On the finiteness of patched completed cohomology
Shen-Ning Tung
2019-07-02 15:30-16:30
MCM110
Title: Breuil-Kisin modules and integral p-adic Hodge theory
Speaker: Hui Gao (University of Helsinki)
Time: 2019-07-02, 14:00-15:00
Place: MCM110
Abstract: We construct a certain variant of Liu's $(\varphi, \hat{G})$-modules to classify integral semi-stable Galois representations. Our theory uses Breuil-Kisin modules and Breuil-Kisin-Fargues modules with Galois actions, and can be regarded as the algebraic avatar of the integral p-adic cohomology theories of Bhatt-Morrow-Scholze and Bhatt-Scholze. Along the way, we classify Galois representations that are finite height in terms of Breuil-Kisin modules.

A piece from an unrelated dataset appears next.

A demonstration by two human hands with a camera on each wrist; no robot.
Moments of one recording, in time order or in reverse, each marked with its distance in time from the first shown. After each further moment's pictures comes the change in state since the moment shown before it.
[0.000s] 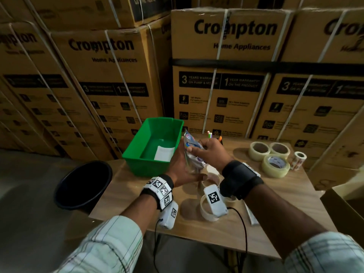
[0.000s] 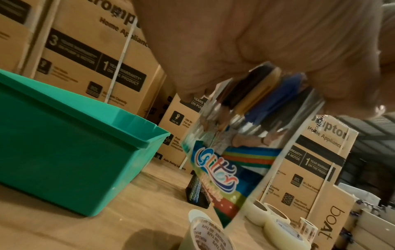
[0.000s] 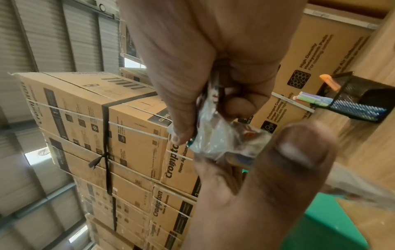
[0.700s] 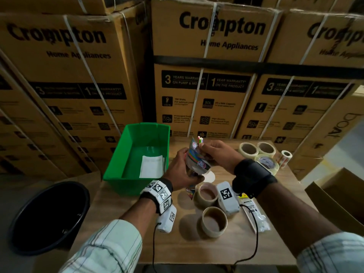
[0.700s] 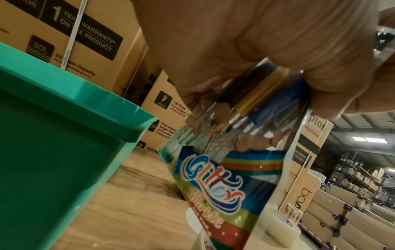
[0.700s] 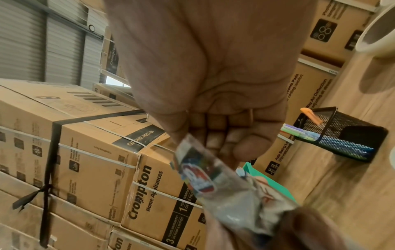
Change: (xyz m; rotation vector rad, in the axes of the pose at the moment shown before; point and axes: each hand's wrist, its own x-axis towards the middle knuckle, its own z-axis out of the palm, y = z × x) left_hand 0.078 -0.053 -0.011 -0.065 -0.211 0.003; right_hand 0.062 0.006 -0.016 0.074 0.009 0.280
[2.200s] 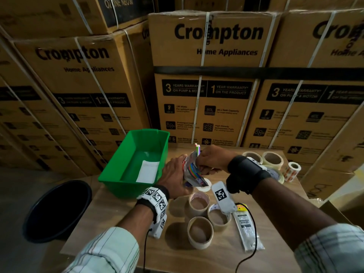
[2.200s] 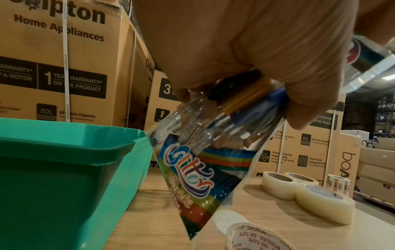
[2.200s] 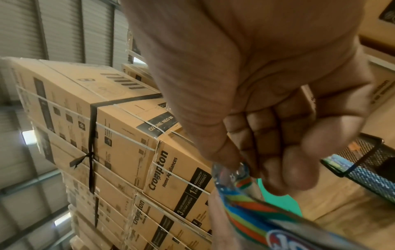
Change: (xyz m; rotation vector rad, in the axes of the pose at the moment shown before) left_hand 0.011 0.031 0.039 0.586 0.091 -0.081; right_hand 0.016 0.008 -0.065 -0.340 -0.231 0.111
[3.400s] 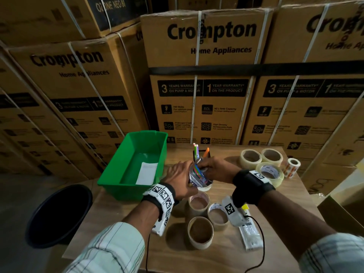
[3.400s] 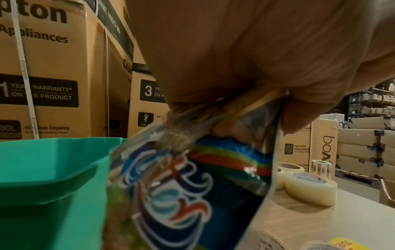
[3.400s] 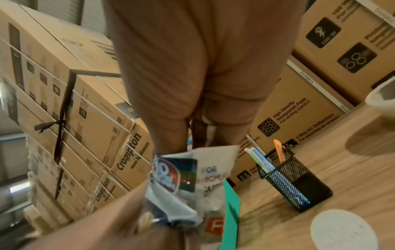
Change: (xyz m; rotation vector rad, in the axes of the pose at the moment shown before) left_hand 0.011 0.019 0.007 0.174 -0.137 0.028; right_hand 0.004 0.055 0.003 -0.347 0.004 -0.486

Title: On the finiteness of patched completed cohomology
Speaker: Shen-Ning Tung (University Duisburg-Essen)
Time: 2019-07-02, 15:30-16:30
Place: MCM110
Abstract: We prove that after applying the generalized Colmez functor constructed by Zábrádi, the patched completed cohomology with an action of \prod^r_{i=1} GL_2(Q_p) is finite over the patched Galois deformation ring. This result has the following two applications. First of all, it gives a new proof of the Breuil-Mézard conjecture for 2-dimensional representations of the absolute Galois group of Q_p, which is new in the case p = 2 or 3 and \overline{r} a twist of an extension of the trivial character by the mod p cyclotomic character. As a consequence, a local restriction in the proof of Fontaine-Mazur conjecture by Kisin, Hu-Tan and Paskunas is removed. Secondly, it gives another proof of the 'big R = big T' theorem of Gee-Newton without the formally smoothness assumption at p.